Methodological Strengths

  • Large multicenter derivation with three external validations plus NLST cohort
  • Transparent model with limited features and decision curve analysis for clinical utility

Limitations

  • Retrospective design limits causal inference and may introduce selection bias
  • Clinical impact on outcomes not yet tested in prospective implementation studies

Future Directions: Prospective implementation trials assessing care pathways, spirometry uptake, and outcomes; calibration across scanners/vendors and diverse populations; integration into screening programs.

3. Short-term and Long-term Mortality Following Hospitalized and Ambulatory Lower Respiratory Tract Illnesses Among US Adults.
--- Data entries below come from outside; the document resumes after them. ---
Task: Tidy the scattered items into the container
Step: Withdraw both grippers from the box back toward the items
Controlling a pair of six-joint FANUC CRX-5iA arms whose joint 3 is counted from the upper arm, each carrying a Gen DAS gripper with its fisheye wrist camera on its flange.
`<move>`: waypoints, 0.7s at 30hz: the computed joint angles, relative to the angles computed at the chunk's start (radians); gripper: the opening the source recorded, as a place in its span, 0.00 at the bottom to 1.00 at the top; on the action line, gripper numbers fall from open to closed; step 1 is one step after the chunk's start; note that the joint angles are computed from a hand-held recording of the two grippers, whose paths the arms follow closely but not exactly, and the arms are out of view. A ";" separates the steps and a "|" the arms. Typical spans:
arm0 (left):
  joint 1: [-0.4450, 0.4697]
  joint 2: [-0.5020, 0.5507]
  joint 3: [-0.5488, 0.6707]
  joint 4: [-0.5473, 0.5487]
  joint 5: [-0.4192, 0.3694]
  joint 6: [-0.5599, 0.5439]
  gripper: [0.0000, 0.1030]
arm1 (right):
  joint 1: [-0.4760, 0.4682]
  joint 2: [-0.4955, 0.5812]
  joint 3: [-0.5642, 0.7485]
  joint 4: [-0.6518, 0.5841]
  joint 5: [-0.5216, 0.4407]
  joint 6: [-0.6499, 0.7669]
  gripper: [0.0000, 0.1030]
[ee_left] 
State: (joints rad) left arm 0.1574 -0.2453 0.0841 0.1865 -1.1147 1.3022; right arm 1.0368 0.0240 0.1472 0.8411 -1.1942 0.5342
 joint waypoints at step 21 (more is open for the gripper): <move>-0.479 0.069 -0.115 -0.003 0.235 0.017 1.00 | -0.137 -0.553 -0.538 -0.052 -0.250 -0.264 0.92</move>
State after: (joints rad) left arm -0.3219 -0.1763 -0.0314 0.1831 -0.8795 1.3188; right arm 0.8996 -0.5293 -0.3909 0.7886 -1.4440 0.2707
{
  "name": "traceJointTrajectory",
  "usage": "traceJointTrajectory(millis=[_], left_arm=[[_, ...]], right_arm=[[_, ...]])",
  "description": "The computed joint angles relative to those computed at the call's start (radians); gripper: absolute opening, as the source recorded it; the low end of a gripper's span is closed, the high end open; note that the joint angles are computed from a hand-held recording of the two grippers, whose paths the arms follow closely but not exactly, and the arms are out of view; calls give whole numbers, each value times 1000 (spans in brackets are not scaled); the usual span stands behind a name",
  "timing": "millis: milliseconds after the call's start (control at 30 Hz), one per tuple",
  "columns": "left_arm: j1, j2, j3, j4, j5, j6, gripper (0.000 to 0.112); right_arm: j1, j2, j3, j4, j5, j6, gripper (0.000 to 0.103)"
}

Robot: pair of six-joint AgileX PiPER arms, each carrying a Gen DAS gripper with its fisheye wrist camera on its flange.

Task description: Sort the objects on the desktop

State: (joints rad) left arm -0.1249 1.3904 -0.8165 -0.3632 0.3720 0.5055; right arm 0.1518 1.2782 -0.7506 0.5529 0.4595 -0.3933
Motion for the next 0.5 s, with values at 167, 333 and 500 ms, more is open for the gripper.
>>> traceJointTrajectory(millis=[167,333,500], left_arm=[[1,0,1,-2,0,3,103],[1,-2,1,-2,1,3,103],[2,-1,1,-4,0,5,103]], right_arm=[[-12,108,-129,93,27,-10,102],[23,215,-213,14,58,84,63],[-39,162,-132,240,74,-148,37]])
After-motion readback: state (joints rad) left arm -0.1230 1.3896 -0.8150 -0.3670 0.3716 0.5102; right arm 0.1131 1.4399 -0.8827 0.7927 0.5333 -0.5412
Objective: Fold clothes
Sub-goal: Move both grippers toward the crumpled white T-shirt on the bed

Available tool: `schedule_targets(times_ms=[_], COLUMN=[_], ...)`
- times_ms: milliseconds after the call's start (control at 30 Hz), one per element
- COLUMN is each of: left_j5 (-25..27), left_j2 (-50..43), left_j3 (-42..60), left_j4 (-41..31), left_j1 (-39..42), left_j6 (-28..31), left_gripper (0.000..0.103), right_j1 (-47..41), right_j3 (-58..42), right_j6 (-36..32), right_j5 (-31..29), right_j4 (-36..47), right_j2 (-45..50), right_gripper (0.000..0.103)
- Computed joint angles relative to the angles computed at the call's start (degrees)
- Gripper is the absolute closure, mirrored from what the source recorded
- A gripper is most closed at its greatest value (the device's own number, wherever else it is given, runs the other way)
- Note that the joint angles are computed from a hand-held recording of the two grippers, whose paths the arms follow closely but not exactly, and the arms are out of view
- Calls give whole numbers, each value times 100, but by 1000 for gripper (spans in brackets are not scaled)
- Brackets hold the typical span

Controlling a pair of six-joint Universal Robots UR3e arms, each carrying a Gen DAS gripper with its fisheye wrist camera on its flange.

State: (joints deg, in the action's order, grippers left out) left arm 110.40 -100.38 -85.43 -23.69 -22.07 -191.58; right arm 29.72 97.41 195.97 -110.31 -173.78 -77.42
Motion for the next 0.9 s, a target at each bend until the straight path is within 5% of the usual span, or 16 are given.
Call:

67Level IIICohortOpen forum infectious diseases · 2025PMID: 40242068

In >2.46 million US adults with LRTI, 30-day and 360-day all-cause mortality were markedly higher than matched controls for both hospitalized and ambulatory cases, with risk escalating with age and comorbidity. Findings underscore the need for prevention (e.g., vaccination) and post-episode risk management.

Impact: Quantifies substantial short- and long-term mortality burden after LRTI across care settings, informing vaccination policies, resource planning, and follow-up strategies for high-risk patients.

Clinical Implications: Prioritize prevention (influenza, pneumococcal, RSV vaccines), early detection of deterioration, and targeted post-LRTI follow-up for older and comorbid adults to reduce excess mortality.

Key Findings

  • Hospitalized LRTI: 30-day mortality 5.8% and 360-day 18.3% (7.5× and 2.6× vs matched controls).
  • Ambulatory LRTI: 30-day mortality 1.2% and 360-day 3.6% (6.5× and 2.1× vs controls).
  • Mortality risks increased with age and were higher in adults with chronic or immunocompromising conditions.

Methodological Strengths

  • Very large matched-cohort across inpatient and ambulatory settings with multiple time horizons
  • Robust subgroup analyses by age and comorbidity

Limitations

  • Claims-based retrospective design with potential misclassification and residual confounding
  • Cause-specific attribution of LRTI etiology not available

Future Directions: Evaluate interventions to mitigate post-LRTI mortality (e.g., vaccination coverage, post-acute follow-up protocols) and validate in other health systems; explore pathogen-specific effects.